O meu colega Vitorino Pereira é um pessoa simples e de aguda inteligência.
Por ocasião de umas negociações num inventário complicado, reunimo-nos no seu escritório, numa sala com uma mesa e duas estantes rústicas que trouxe da adega do avô, nas Cortes, aldeia dos arredores de Leiria, onde também se dedica à agricultura.
O cabeça-de-casal no inventário, homem a rondar os oitenta, já viúvo, juntou-se recentemente com uma senhora, que nas palavras maliciosas do Vitorino Pereira, “só lá vai a casa, para fazer o almoço e limpar o pó”.
-Pois…-contrapus eu- a limpar o pó…conte-me coisas, a ver se acredito…
-Ó colega – sorriu- a gente sabe como é; até os bichos têm medo da solidão...
Então, levantando os olhos do relatório de avaliação da verba principal, fixou-me uns breves segundos com aqueles seus olhos pequeninos, redondos, penetrantes, e contou a seguinte história:
-Quer ver como as coisas são, colega? Até a natureza nos dá ensinamentos para a vida… - e recostando-se na cadeira, pondo de lado o processo- Tinha lá na quinta uma cadela de raça e um cão rafeiro; A cadela era cheia de “pedegree” e o cão apareceu por lá, ladino, a namorar a cadela e foi ficando, tendo várias ninhadas com a cadela, até que esta morreu há coisa de um mês.
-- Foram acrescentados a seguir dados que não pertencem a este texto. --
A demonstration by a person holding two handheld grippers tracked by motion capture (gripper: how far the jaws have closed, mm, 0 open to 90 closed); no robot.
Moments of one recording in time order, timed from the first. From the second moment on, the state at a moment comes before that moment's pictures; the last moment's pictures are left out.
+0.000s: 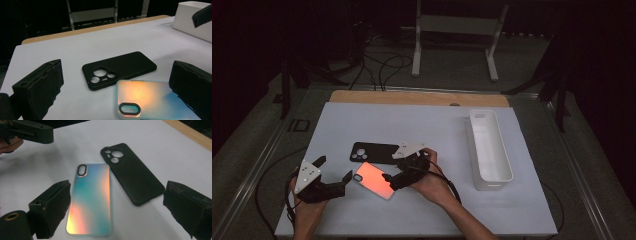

- E depois, colega; que aconteceu?- quis eu saber.
-O cão andou uma semana, murcho, sem vontade de comer. Há coisa de quinze dias reparei que andava mais animado; eu sem lhe saber o motivo. Mas quando me levantei um dia pela manhã, para vir para o escritório, tropecei numa cadelita que atravessava sorrateiramente o pátio. Ele vendo que o apanhara em flagrante, veio roçar-se nas minhas pernas a pedir um afago.
- Pois… eles sabem-na toda… -comentei.
- O mais engraçado - continuou ele- é que esta cena se repetiu nos dias seguintes. A cadelita aos poucos perdeu a vergonha, deixou de fugir e começou a ser visita regular de casa. E ele todos os dias me dava graxa a pedir autorização para que ela ficasse. Até que um certo dia, ao levantar-me reparei, para meu espanto, que tinham dormido os dois aos pés da minha cama.
- Relação assumida e conumada…-observei, divertido.
- O mais interessante – concluiu ele, alisando a barba- é que a partir deste dia, me passou a ignorar com a mesma indiferença, com que sempre o fizera.
Hoje terei nova reunião com o Vitorino para arrematar o assunto do inventário. Vou ansioso para ouvir o desenvolvimento desta história, ou, quem sabe, uma nova e interessante história, daquelas que só ele sabe contar.